TASK TO COMPLETE: Look through the records, and wherever the string "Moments" turns up, copy out that line.
________________________________________
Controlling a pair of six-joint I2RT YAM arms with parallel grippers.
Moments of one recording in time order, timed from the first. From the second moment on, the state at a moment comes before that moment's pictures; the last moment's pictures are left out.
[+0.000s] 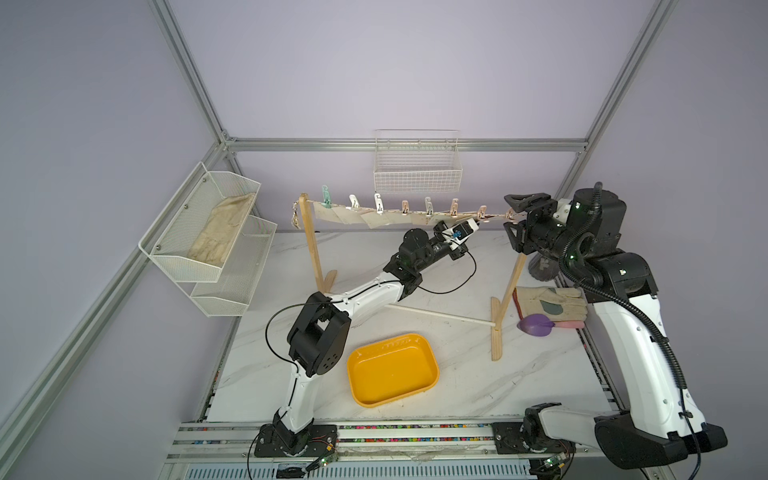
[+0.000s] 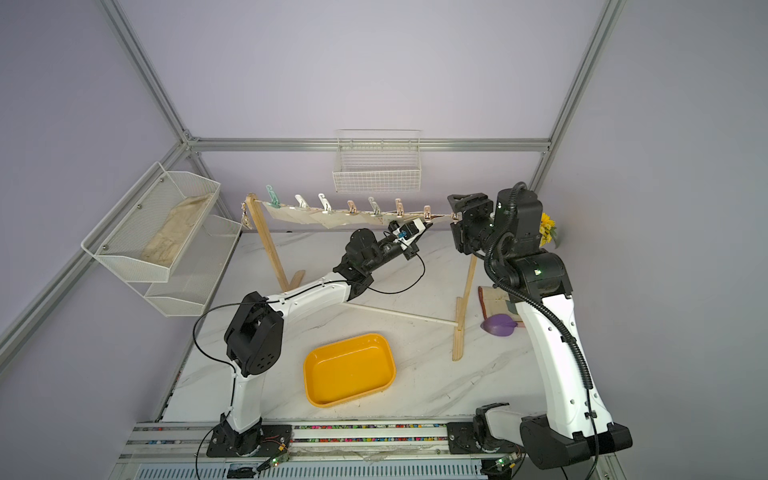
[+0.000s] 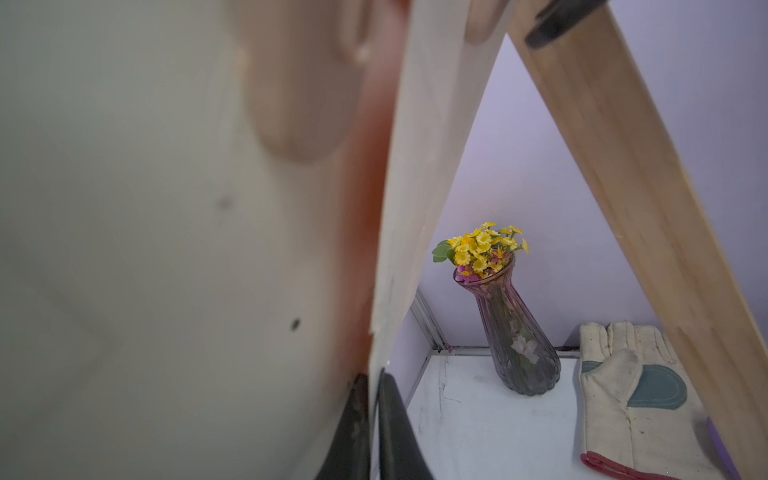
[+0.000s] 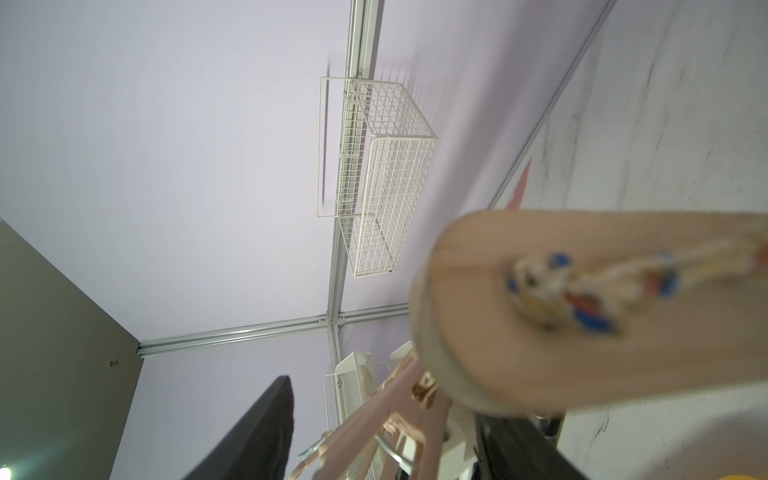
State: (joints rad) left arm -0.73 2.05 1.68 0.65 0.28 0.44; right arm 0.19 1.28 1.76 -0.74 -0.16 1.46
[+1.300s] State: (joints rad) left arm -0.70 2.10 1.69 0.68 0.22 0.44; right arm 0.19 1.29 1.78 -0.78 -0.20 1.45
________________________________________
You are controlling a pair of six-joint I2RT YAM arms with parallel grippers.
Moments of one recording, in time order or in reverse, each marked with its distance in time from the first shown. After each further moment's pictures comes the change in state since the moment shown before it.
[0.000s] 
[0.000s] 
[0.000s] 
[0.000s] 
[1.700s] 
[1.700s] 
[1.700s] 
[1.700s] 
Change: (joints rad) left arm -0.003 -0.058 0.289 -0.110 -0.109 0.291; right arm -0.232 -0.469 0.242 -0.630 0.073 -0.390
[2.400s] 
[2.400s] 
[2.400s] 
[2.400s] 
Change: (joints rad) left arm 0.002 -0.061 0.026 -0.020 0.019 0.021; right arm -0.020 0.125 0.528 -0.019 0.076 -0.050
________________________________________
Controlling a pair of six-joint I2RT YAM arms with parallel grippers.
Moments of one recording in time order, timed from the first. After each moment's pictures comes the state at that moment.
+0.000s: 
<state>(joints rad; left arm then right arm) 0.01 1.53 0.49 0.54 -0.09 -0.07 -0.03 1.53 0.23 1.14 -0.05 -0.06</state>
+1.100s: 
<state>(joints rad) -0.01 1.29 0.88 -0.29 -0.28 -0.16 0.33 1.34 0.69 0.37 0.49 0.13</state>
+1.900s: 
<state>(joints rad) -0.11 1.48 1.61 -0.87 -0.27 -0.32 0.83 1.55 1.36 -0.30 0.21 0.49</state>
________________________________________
REPLY TO THE EXERCISE:
Moments of one recording in time order, timed from the first. From the second moment on, the state at a moment comes before that moment's pictures; the last moment's pictures are left out.
Moments of one recording, in time order or in reverse, each marked with its distance in time from the first shown. After each further moment's pictures comes the change in state since the moment shown before it.
Moments of one recording in time order, timed from the first. After each moment's pictures comes the state at that moment.

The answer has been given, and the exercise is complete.